- [WHAT THE TASK REQUIRES]
Where a line in the listing below contains the word "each", copy that line.

--------

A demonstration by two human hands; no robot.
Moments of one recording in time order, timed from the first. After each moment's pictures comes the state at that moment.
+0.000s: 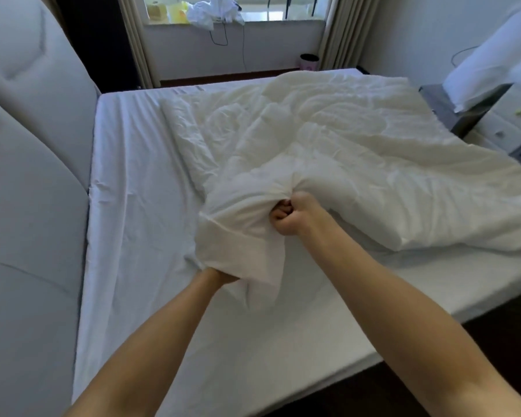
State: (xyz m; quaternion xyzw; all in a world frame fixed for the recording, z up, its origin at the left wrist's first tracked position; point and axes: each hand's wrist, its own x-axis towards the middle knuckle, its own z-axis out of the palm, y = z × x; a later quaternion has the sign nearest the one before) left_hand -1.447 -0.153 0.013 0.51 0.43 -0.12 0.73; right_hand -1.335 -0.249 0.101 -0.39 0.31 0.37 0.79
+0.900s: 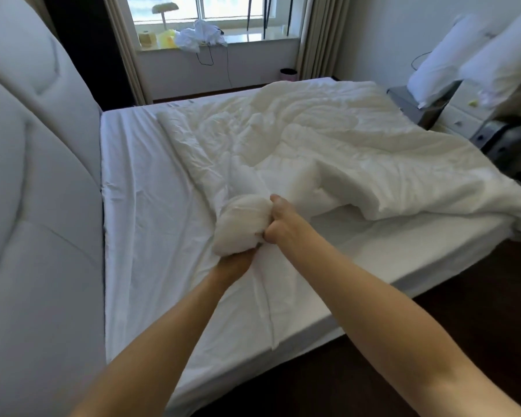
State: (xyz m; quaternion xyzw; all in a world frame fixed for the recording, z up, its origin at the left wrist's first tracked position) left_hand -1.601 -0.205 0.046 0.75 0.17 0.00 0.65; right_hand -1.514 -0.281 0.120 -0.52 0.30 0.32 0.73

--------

- [OUTPUT BELOW]
Moments of one recording in time order, timed from the first. After each moment's pictures comes the state at that moment.
State: (xyz m; quaternion xyzw; all in a world frame fixed for the recording, z up, its origin at the left wrist's first tracked position; point and axes: each hand's wrist, its own x-axis towards the middle knuckle, its own z-axis out of the palm, y = z × x; a later quaternion has the sign nearest the one before) left_hand -1.447 -0.153 0.013 0.51 0.43 -0.12 0.73; right_hand -1.335 -0.249 0.101 -0.39 0.31 0.37 0.79

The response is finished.